**Instructions for the task**: Every line below must be given again exactly.

(Beginning of Exercise data)

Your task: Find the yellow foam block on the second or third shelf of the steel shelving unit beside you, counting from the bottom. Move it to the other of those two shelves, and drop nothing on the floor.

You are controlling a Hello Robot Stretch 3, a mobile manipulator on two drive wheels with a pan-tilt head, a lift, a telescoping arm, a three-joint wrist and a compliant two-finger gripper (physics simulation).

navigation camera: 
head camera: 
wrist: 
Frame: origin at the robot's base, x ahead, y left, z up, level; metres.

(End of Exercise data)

**Solution to this task**:
Your task: Find the yellow foam block on the second or third shelf of the steel shelving unit beside you, counting from the bottom. Move it to the other of those two shelves, and drop nothing on the floor.

You are controlling a Hello Robot Stretch 3, a mobile manipulator on two drive wheels with a pan-tilt head, a lift, a telescoping arm, a three-joint wrist and a compliant two-finger gripper (physics simulation).

navigation camera: 
head camera: 
wrist: 
Frame: origin at the robot's base, x ahead, y left, z up, level; metres.

That finishes the output for this exercise.